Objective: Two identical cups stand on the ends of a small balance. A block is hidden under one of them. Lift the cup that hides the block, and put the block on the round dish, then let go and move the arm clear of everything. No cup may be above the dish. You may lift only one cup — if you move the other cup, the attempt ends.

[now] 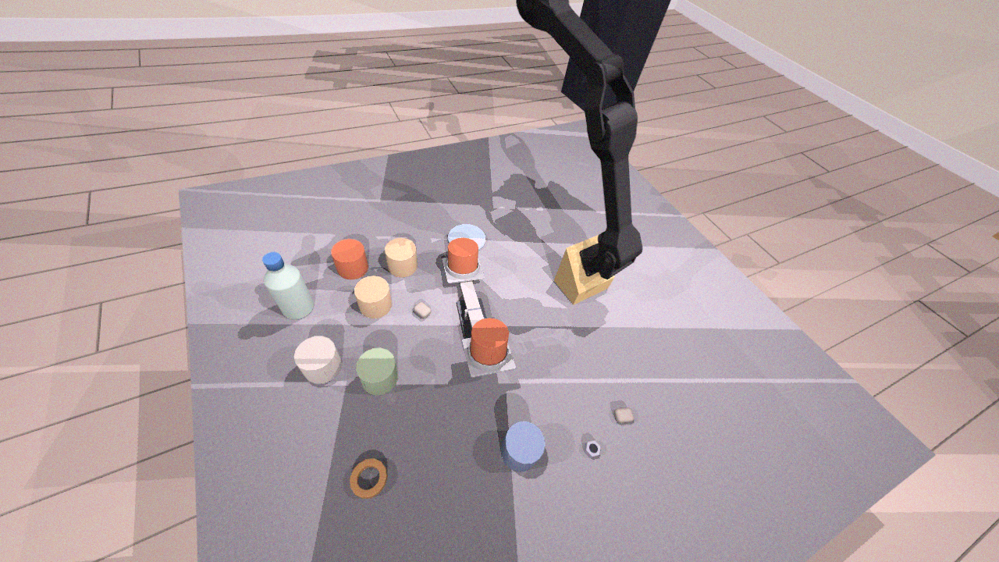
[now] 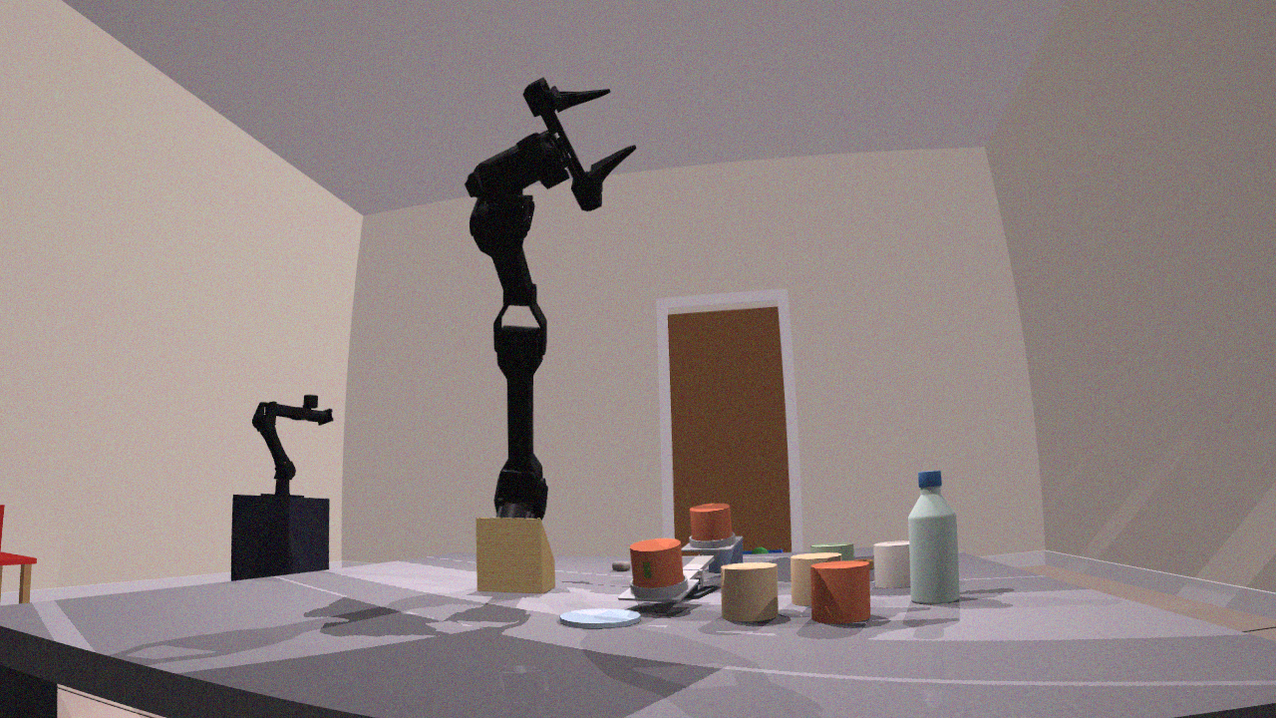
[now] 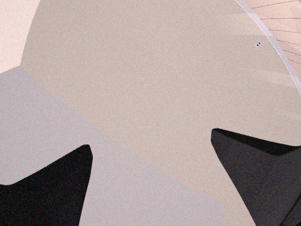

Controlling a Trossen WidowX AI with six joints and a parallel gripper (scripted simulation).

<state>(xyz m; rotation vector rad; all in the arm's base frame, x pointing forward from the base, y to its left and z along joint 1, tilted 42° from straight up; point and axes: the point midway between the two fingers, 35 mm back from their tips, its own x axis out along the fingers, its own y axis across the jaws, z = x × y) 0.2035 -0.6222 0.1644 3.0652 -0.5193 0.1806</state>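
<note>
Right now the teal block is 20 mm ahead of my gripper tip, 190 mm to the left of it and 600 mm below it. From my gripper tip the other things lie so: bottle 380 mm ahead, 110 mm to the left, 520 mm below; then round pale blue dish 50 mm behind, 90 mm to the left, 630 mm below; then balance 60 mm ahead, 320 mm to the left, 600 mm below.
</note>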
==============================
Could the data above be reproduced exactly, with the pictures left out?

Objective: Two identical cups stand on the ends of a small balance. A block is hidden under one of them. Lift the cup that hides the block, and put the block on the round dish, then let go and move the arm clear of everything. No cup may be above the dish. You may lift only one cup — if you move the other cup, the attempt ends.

[now] 
[now] 
[now] 

Controlling a Trossen WidowX AI with six joints and a parallel gripper (scripted simulation).

<state>(xyz m; rotation vector rad; all in the arm's base frame, x pointing forward from the base, y to its left and z along joint 1, tilted 42° from straight up; point and axes: the point midway between the two fingers, 35 mm back from their tips, its own x axis out along the fingers, its own y axis across the jaws, z = x × y) 0.2035 -0.6222 0.1644 3.0652 -0.5193 0.1806</state>
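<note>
Right now the teal block is 20 mm ahead of my gripper tip, 190 mm to the left of it and 600 mm below it. From my gripper tip the other things lie so: bottle 380 mm ahead, 110 mm to the left, 520 mm below; then round pale blue dish 50 mm behind, 90 mm to the left, 630 mm below; then balance 60 mm ahead, 320 mm to the left, 600 mm below.
</note>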

The exercise requires nothing else.